MadMoneyMachine wrote: I believe TSM is too LC weighted to obtain the risk I want for the Prosperity portion of the PP.
Guys,
I find I am thinking about the Stocks component much more than I had.
Aggressive Stocks: the original mandate for Prosperity
As others have done, I too wondered if there is a better approach to achieve the "aggressive" mandate suggested by HB in the Stock portion for "Prosperity". Whatever that word "aggressive" means, it seems to imply higher returns than less aggressive securities. I don't think it means this must come from "Growth Stocks". I think it is the behavior of the security type that is the issue. Remember, any benefits from SV derive not from the class itself but because of the migration of a few its stocks into a Larger and/or Growthier direction. Now, many of us do not believe higher returns possible without higher risk. So what Stock types do provide this sort of "aggression" in "prosperity"?
I know many of us have looked at this repeatedly. And for different reasons, many of us (me included) have settled on TSM as being the best representation of what the Stock component ought to be, just as HB might agree. Further, many of us agree that the greatest diversification and explanatory power of the PP comes from its quartile composition. But since this site permits a more focused analysis of the PP, and because 25% of any portfolio is still a large amount, I've been thinking on Harry's original mandate a bit more. Since the OP and others mention Small Cap Value, and Craigr mentioned the Aggression issue, I decided initially to look again at the SV class.
The following yearly analysis (going back as far as I could find stocks data, around 1927 up to recently but not sure the endpoint) shows the powerful effect of Beta exposure—that which is common to all stock types. (I did not look at Emerging Markets or International Small Value yet.) I believe Larry discussed these findings before.
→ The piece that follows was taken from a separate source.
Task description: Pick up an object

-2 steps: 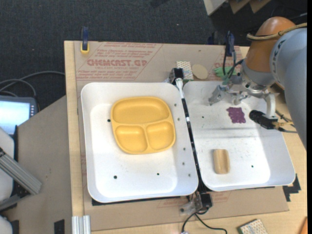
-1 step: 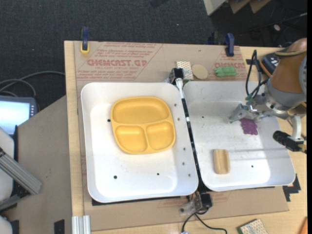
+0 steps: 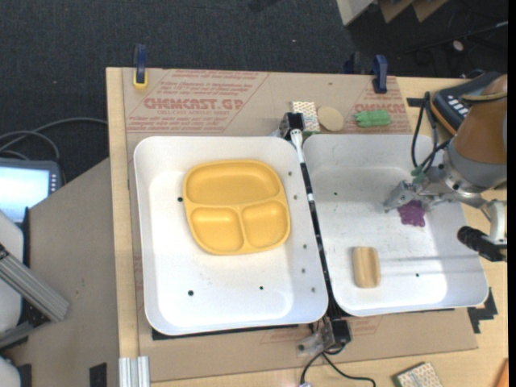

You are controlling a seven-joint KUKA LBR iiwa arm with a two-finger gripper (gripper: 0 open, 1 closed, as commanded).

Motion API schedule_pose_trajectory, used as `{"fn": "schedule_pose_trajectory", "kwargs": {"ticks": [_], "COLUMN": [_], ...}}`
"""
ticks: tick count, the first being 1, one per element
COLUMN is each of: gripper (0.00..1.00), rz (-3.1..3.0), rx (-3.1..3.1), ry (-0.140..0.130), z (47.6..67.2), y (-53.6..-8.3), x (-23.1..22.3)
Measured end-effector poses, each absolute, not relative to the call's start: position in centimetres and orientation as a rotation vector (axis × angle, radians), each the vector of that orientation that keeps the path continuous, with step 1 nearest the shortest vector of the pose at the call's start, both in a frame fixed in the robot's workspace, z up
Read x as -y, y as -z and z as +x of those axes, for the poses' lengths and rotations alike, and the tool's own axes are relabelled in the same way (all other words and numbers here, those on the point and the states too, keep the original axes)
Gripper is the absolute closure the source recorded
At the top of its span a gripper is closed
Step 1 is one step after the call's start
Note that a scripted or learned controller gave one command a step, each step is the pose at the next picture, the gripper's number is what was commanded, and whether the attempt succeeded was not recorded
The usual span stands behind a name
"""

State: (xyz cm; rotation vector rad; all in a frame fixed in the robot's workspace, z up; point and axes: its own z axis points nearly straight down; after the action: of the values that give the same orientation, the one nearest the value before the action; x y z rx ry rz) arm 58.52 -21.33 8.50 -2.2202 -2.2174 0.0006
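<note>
The end effector (image 3: 413,193) hangs low in the right bin (image 3: 451,293), directly over a small purple object (image 3: 413,213); whether its fingers are apart or together cannot be told. A tan block (image 3: 365,266) lies nearer the front of the same bin. The left bin (image 3: 157,256) holds a yellow divided plate (image 3: 237,205).

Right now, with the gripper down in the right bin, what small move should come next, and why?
Probably close the gripper and lift slightly. It sits low over the purple object in the right bin, apparently touching it. Whether the object lies between the fingers is unclear, so a short lift would test the grasp.
</note>
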Motion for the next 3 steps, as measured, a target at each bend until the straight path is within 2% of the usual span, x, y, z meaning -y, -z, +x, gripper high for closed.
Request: {"fn": "schedule_pose_trajectory", "kwargs": {"ticks": [1,2,3], "gripper": [1.0,0.0,0.0], "rz": [-2.223,-2.223,-2.216], "rx": [2.22,2.22,2.216], "ry": [0.001,0.001,-0.003], "z": [58.7,58.7,54.2], "y": [-9.5,-9.5,-8.4], "x": [21.3,21.3,17.0]}}
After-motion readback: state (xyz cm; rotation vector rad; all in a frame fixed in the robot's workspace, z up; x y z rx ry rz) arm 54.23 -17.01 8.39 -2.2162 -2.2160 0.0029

I mention this data simply to offer some framework other than pure CAGR and Risk calculations.
• TSM and SV both had 24 years where the returns were Negative.
• 18 of those 24 years both TSM and SV were Negative (same time).
• There were 6 years where TSM was Negative and SV Positive.
• There were 6 years where SV was Negative and TSM Positive.
• There were NO extended periods where SV was Negative and TSM Positive.
• The years where SV was Negative and TSM positive = 1939,1948,1953,1960,1987,1998.
• The years where TSM was Negative and SV positive = 1970,1977,1981,2000,2001,2007.
• There were no 2 consecutive years where SV went down and TSM up.
• There was 1 string of 2 years where TSM went down and SV up (2000-2001).
Over the period examined, Small Value had higher returns, much like what Fama showed.
Tracking Error and other concerns
Speaking only about Stocks for the moment, any allocation is making a bet on its composition. Past returns may not assure future returns, but that applies to everything.
The nature of CAPM means, necessarily, that a massive weighting will be to Large Caps (which always dominate "the market"). That is not indifference; it matters. CAPM may called "neutral" owing to its structure, but that structure defaults to a huge commitment to a particular market segment. (Madmoneymachine indicated this, above.)
Those who fear Tracking Error understandably want to own "the market" in its CAP weight. With conventional portfolios, that argument makes lots of sense. But the Tracking Error issues would not concern me in the PP. First, the PP—as a portfolio— already has enormous Tracking Error, and it is doubtful that the low Beta exposure of the PP stock component would alter that significantly, but over time, returns may be improved without incurring significant risk (measured partly by Standard Deviation, which clearly is not the only risk).
My concern has not been losing out on higher expected returns that SV (in some addition) might provide. My concern was the periods of under-perfomance (even months) where additional SV losses may test my resolve especially when the other PP asset classes are also tanking (I'm thinking short term acute periods not just whole years). As the PP concept is conservative, the Large Cap domination made some sense. But consider the Stock component was originally supposed to be "aggressive and growthy".
But, if the Beta exposure within the PP is low (and it is pretty low), this may be less a concern than I imagined. My other reason was the past success of the PP, using TSM (an indexed version of HB's original active funds). But if looking back matters at all, we can see any number of Stock arrangements could have increased portfolio returns without sacrificing much in Standard Deviation or drawdown. Thus, "aggression" paid off. And if one believed an adjustment in the Stocks component were justified, should the adjustment be absolute or relative to where an investor is in their own retirement picture? That is, would a younger investor feel better with a "more aggressive" portion than one already in retirement (More SV in the former, less, if any, in the latter)?
(I have not looked back to 1972 to see how SV would have impacted the PP in each year. And I plan to look at pure Large Growth Stocks too)
Now if looking back does not matter, then strike every mention of past from all obelisks, remove the yearly returns charts, etc. But I think each part of this (how to view past correlations, risks, and returns) holds some portion of the truth without any part being absolute.
No answers here, but for the moment, I think TSM is likely the best choice. Though, I am less sure of that than before, even as I am certain the basic PP quartile approach is the factor with the greatest impact. And maybe at day's end the Stock type does not matter much. But the Aggressive Stocks mandate is something I'd want to discuss a bit more.